Hillary Clinton, the US Secretary of State, was en route to Africa early yesterday when she confirmed to the small group of reporters travelling with her that her husband was at the unfriendly end of the Korean peninsula.

An unanswered question remained why, if she has been fretting recently about her fading profile, she had apparently sub-contracted a mission of such scale to her husband.

It was not so long ago that the foreign policy community was wondering out loud about the wisdom of choosing Mrs Clinton as Secretary of State precisely because of the obstacles posed by the man she called husband.

They worried about conflicts of interest with Mr Clinton's travels on behalf of his international foundation. Would he embarrass her, perhaps by tapping undesirable potentates for money?

Now we have a different scenario, where Mr Clinton serves as a crucial ambassador abroad for Obama's foreign policy priorities.

The threading of Democratic presidents past through the eye of the Pyongyang needle is also arresting.

The best hope of a breakthrough for Clinton came in 1994 when he sent an envoy of his own there - Jimmy Carter. Carter, who met Kim's father, Kim Il-sung, was building his own career as special envoy for Uncle Sam.

Any breakthrough for the two reporters will bring their families much yearned-for relief.

"We are still very distressed by the absence of Laura and Euna but remain hopeful that a positive resolution can be reached," TV journalist Lisa Ling, Ms Ling's older sister, told the Committee to Protect Journalists a few weeks ago.

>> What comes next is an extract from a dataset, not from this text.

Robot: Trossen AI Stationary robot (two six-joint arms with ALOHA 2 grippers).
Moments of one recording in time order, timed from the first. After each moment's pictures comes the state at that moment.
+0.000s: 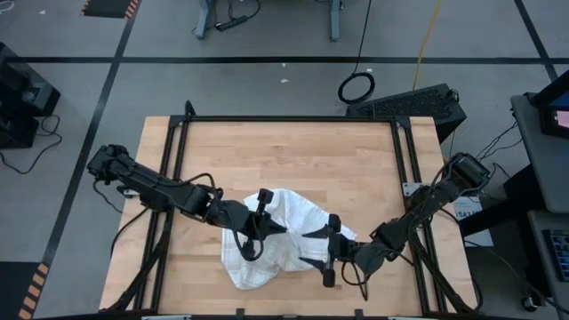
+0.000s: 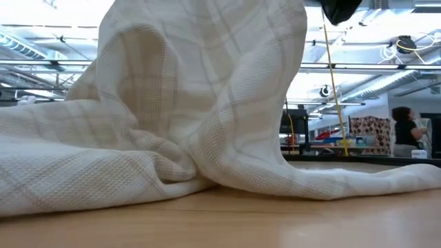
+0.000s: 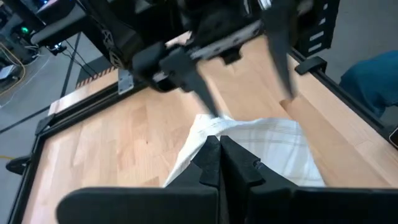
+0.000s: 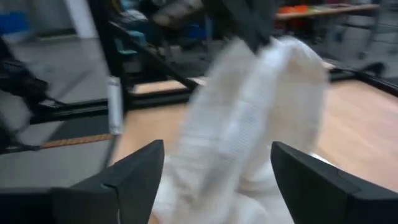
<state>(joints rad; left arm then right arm) -0.39 1.49 1.23 -0.23 -0.21 0.27 0.66 1.60 0.89 0.43 0.78 0.36</state>
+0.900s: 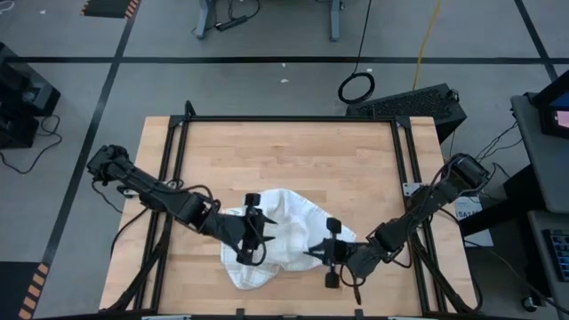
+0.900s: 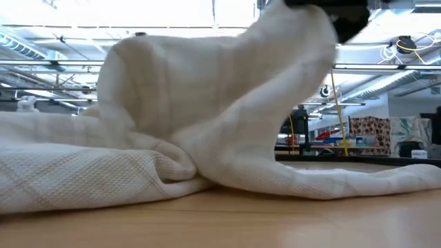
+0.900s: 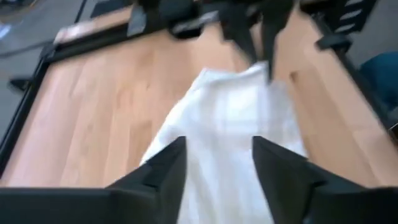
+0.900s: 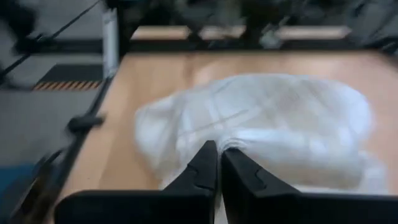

Laura Ling has an unidentified medical condition that needs attention while Lee has a four-year-old daughter.

What benefits such a deal would bring in easing tensions between the US and North Korea on the full range of difficulties may not become obvious for weeks or months to come.

True, Pyongyang has taken one step after another of late to aggravate the US, which, in turn, led efforts at the United Nations to turn up sanctions.

The North Koreans have also withdrawn from six-party talks on suspending its nuclear programmes and vowed never to return.

The White House insists that the plight of the women is being treated completely separately from its other problems with North Korea.

But the mere fact of Clinton being in Pyongyang and speaking directly to the North Korean leadership, may become a precursor to the two countries entering a dialogue, possibly even to a resumption of the six-party negotiations which also involve Japan, China, South Korea and Russia.

Thanks to the two women reporters, both sides see a chance to gain leverage on one another.

"This is a very potentially rewarding trip," noted Mike Chinoy, a commentator on the Korean peninsula.

"It could be a very significant opening and breaking this downward cycle of tension and recrimination between the US and North Korea."